Вниз вели каменные ступени, которые упирались в обычную дверь. Я нажала на ручку и толкнула створку. За длинным оцинкованным столом, заставленным микроскопами и приборами, в свете люминесцентной лампы сидел тот, кого называли Доктором. Перед ним возвышался ряд пробирок. Доктор вздрогнул и обернулся.
– Кто здесь?
Он задел одну из пробирок. Черная стекляшка звякнула о столешницу, выплеснула бесцветный раствор, покатилась и разбилась о бетонный пол. Доктор шарахнулся в сторону и наткнулся на ствол моего пистолета.
– Не суетись и не шуми! – предупредила я.
– Вы из МЧС? – бегающие глазки ощупали усатое лицо, лоб морщился, сопоставляя женские нотки в голосе с внешним видом офицера.
– Заткнись! Будешь отвечать на мои вопросы. – Я толкнула Доктора обратно в кресло, продемонстрировала перед его носом пистолет. – Кто ты такой? И что здесь делаешь?
– Я здесь работаю! А вот вы…
– Если я начну работать – мало не покажется. Кто ты такой?
– Обратитесь к Барсукову. Это начальник милиции.

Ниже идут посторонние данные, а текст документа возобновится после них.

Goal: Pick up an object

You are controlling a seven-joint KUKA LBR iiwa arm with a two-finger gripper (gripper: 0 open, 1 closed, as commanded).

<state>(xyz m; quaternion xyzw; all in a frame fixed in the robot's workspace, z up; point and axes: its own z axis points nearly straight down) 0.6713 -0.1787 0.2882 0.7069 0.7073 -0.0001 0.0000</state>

Клиент не из пугливых, убедилась я. Он привык к виду оружия и знает, что Барсуков обладает реальной силой, против которой не отважится пойти непонятный капитан МЧС. Я рывком отклеила усы, сунула их в карман и неожиданно выстрелила. Ближайшая к доктору пробирка разлетелась вдребезги.
– Рука дергается, когда меня нервируют. – Я рисковала, хлопок от выстрела был достаточно ощутим в закрытой бетонной коробке. Но выхода не было. Женщине, даже вооруженной пистолетом, в отличие от мужиков, приходится доказывать серьезность своих намерений.